7.2. We are obliged to carry out the work assigned to us with technical and commercial care to the best of our knowledge. Nevertheless, we are not liable in the event that the success of a measure proposed by us falls short of the expectations of the contractual partner.

7.3. We are not liable for damage and consequential damage if the contractual partner or third parties have changed or falsified the materials, documents or information provided to us.

7.4. Our liability is limited to intent and gross negligence as well as to the violation of cardinal obligations. In any case, the liability is limited to the amount of 5 times the net remuneration of the relevant order.

  1. Rights to know-how, industrial property rights and poaching

8.1. Secret, high-quality and progressive knowledge (know-how) as well as inventions and any related industrial property rights that we have or acquired during the execution of the contracts concluded with us are available - subject to a separate agreement or the use to which the contractual partner is entitled according to the meaning and purpose of the contractual relationship or use of the objects of performance - solely to us.

8.2. The contractual partner guarantees that the companies affiliated with him and his and her employees refrain from doing anything that could endanger the independence of the employees from us. In particular, the poaching, hiring or other employment of their employees or their former employees who were professionally employed within the framework of the specific contractual relationship must be refrained from within 24 months after the end of the cooperation with us.

 8.3. For each case of violation of the prohibition in accordance with Section 8.2, the contractual partner must pay a contractual penalty of EUR 10,000. In the case of a permanent violation, the contractual penalty will be forfeited for each month or part thereof, but in the longest only up to 24 months after the end of the cooperation with us. We reserve the right to claim further damage.


  1. Applicable law, place of performance and place of jurisdiction

    9.1. Unless otherwise agreed, the place of performance is exclusively our place of business. Claims against us in relation to the services to be provided by us may only be assigned with our prior written consent.

9.2. If the contractual partner is a merchant within the meaning of the Commercial Code, a legal entity under public law or a special fund under public law, the place of jurisdiction for all obligations arising from and in connection with the contractual relationship is our registered office or, at our option, the registered office of the contractual partner.
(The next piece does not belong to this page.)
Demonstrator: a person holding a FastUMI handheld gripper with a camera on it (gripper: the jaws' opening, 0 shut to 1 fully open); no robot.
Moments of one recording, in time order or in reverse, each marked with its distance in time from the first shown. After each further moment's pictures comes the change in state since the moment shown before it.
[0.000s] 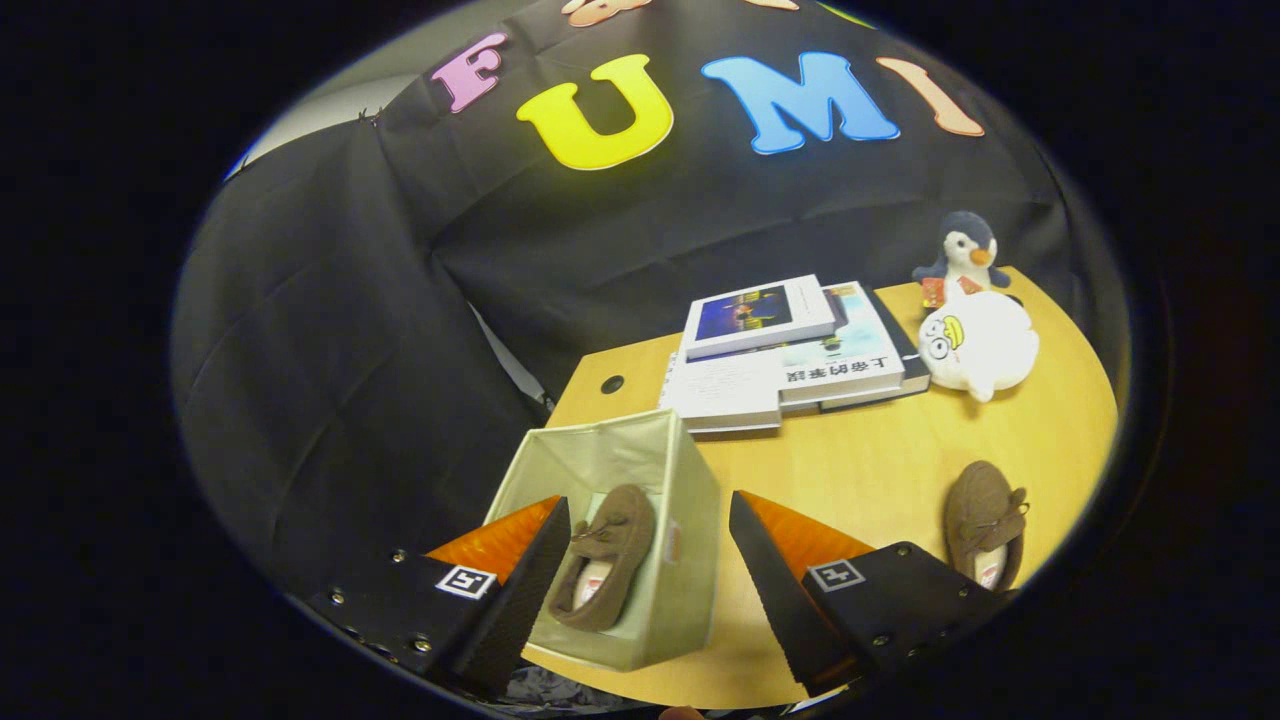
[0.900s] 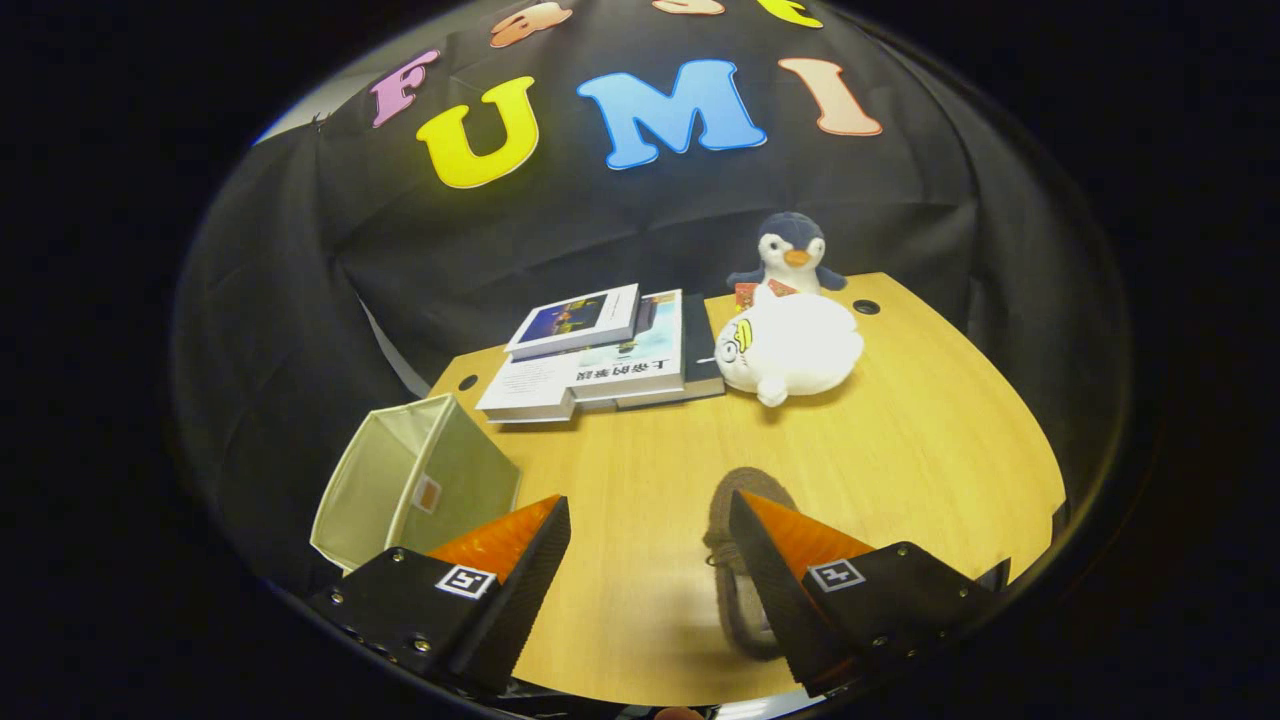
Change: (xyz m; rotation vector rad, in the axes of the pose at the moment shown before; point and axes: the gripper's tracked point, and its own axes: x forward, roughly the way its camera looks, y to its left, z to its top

The above agreement on the place of jurisdiction also applies to contractual partners based abroad.

9.3. The law of the Federal Republic of Germany excluding the UN Sales Convention (CISG: United Nations Convention on Contracts for the International Sale of Goods of April 11, 1980) applies to all rights and obligations from and in connection with the contractual relationship Application.

9.4. Should a provision in these general terms and conditions or a provision within the framework of other agreements between us and the contractual partner be or become ineffective, this shall not affect the validity of all other provisions or agreements.